メタ記憶のコンピュータ内進化に成功!~忘れたことに気づく人工知能~名古屋大学
近年,脳の回路を模したニューラルネットワークを用いた人工知能技術が急速に進展している。本研究の対象はメタ記憶の進化である。メタ記憶とは,例えば「昨日の朝食は何を食べたか覚えているかな?」と考えるときに頭の中で働くような,記憶の存在の有無を調べたりコントロールしたりするような認知機能を意味する。
本研究では「遅延見本合わせ課題」を採用した。最初に赤い丸などのパターンを見た後,複数パターンから最初のパターンを指し示すテストを受ける。

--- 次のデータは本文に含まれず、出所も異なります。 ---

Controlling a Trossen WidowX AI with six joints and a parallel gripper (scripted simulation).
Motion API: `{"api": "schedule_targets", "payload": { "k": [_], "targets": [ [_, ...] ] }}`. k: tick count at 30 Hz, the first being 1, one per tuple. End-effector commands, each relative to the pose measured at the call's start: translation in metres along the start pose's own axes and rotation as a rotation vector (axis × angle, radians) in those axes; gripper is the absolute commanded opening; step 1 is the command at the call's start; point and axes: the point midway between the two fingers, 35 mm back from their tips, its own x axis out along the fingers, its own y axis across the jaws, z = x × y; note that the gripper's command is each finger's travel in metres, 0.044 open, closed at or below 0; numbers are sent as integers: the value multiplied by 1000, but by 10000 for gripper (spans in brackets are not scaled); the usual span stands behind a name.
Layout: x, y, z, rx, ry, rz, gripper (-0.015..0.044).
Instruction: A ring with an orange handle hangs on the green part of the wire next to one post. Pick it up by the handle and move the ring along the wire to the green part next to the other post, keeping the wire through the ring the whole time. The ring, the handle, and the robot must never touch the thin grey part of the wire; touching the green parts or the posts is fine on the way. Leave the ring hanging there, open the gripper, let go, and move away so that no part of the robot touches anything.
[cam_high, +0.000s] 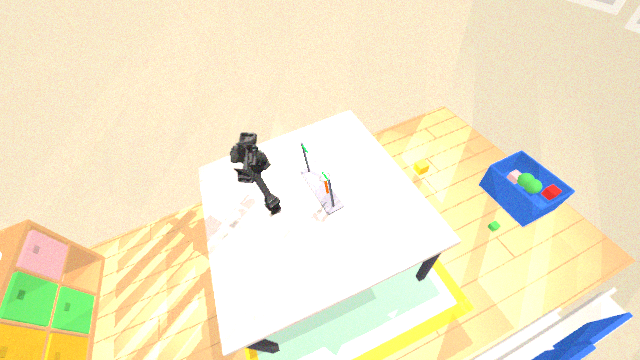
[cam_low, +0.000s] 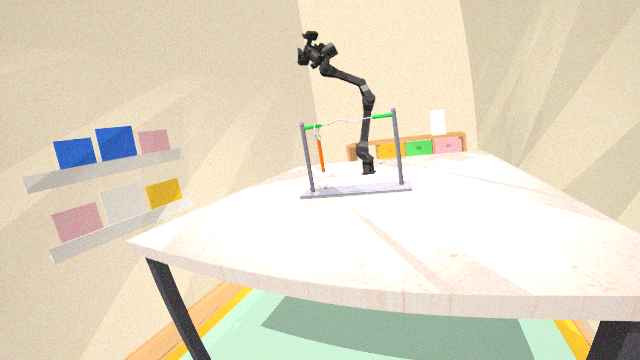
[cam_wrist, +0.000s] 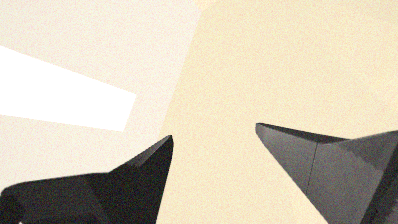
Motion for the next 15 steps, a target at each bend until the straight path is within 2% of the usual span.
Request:
{"api": "schedule_targets", "payload": {
  "k": [1, 9, 15],
  "targets": [
    [0, -1, -2, -5, 6, 1, 374],
    [-30, -50, -81, -226, 283, 52, 164],
    [-71, -92, -137, -375, 512, 118, 160]
  ]
}}
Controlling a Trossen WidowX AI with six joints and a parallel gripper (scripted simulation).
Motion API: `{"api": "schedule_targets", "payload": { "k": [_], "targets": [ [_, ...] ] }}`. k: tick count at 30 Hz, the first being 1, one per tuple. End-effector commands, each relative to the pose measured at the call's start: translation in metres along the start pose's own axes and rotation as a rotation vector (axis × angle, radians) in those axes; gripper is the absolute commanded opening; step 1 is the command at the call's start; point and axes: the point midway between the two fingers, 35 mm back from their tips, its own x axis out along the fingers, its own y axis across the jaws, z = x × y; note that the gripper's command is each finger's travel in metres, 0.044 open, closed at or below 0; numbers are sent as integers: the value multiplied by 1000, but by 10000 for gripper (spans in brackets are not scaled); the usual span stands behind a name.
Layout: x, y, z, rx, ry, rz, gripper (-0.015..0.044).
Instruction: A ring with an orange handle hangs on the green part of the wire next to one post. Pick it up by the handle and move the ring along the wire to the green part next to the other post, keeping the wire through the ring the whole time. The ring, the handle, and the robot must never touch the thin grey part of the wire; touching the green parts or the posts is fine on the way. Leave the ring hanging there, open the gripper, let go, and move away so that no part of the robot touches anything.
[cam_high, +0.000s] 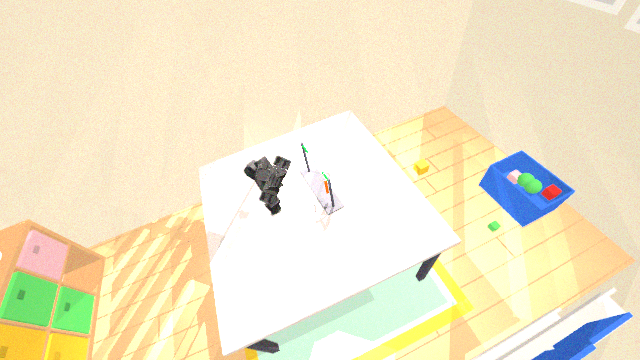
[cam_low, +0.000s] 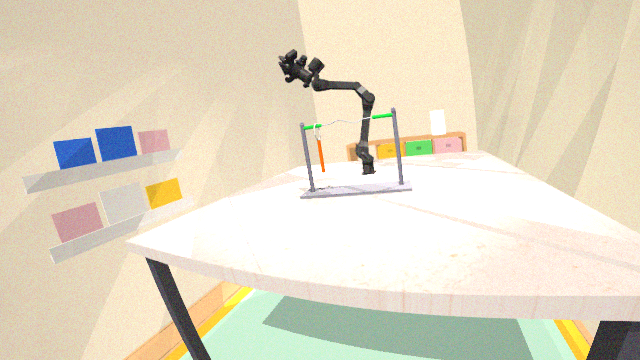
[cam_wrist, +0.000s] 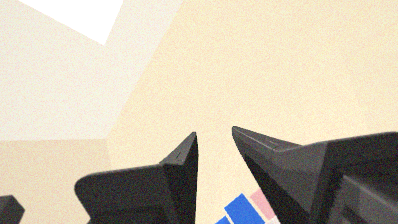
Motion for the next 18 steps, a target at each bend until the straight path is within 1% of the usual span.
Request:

正解だと報酬を得るが,テストを回避しても小さな報酬を得られる。メタ記憶がある場合,記憶に自信があればテストを受け,自信がなければ回避するはずである。
本研究では,この課題を単純化した上で,最初はランダムな構造をもつニューラルネットワーク集団が世代交代を経てメタ記憶をもつように,つまり記憶が壊れがちな場合にはテストを回避するように進化した。ニューラルネットワークの構造だけでなく,ニューロン間結合の強さの調整,つまり学習の方法についても人手によらずに進化によって決まるところがポイントである。この成果は「ヒトらしい心」,さらには「意識」をもつ人工知能の実現の手がかりになることが期待される。